* Instructions to follow:
All of the data below should be repeated exactly. Pictures should not be included.

* Material provided:
══════════
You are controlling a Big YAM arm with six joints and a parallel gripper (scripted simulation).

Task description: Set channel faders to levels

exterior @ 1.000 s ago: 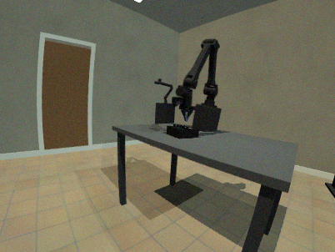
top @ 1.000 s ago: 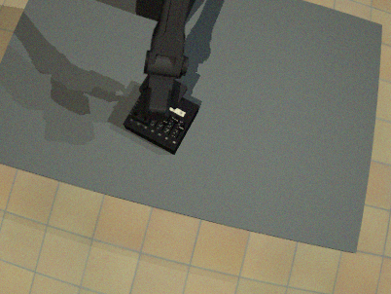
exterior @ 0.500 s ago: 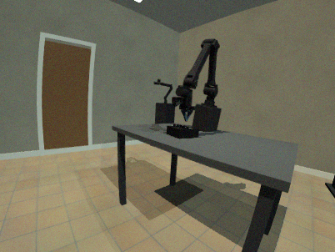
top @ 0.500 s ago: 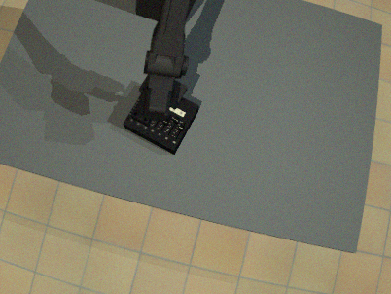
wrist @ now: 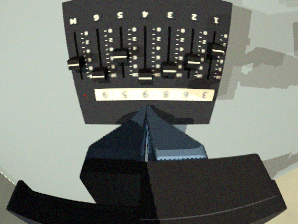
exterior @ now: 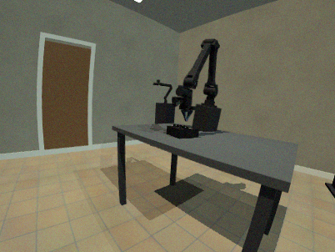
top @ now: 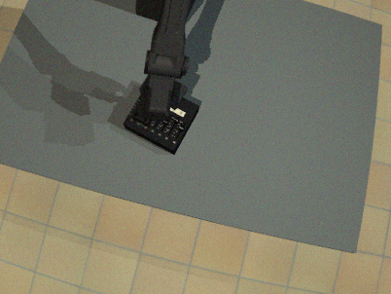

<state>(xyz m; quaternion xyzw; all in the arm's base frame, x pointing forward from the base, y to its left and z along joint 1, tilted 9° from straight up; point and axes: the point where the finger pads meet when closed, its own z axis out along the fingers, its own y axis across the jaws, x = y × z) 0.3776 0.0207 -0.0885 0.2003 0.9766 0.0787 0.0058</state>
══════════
* Result of this exercise:
You are controlling a Big YAM arm with six joints and a parallel gripper (scripted simulation).

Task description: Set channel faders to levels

exterior @ 1.000 s ago: 
top @ 1.000 s ago: 
exterior @ 0.500 s ago: 
top @ 0.500 s ago: 
wrist @ now: 
exterior @ now: 
top @ now: 

<state>(xyz m; quaternion xyzw; all in the arm's base frame, x pointing forward from the base, y to its left and z along joint 1, tilted 9° from straight up; point and axes: the point where the finger pads meet when closed, its own z axis out along the fingers, its own y axis across the jaws, x = y × z) 0.3776 0.0207 -0.0885 0.2003 0.9766 0.0787 0.0058</state>

This output requires nothing more.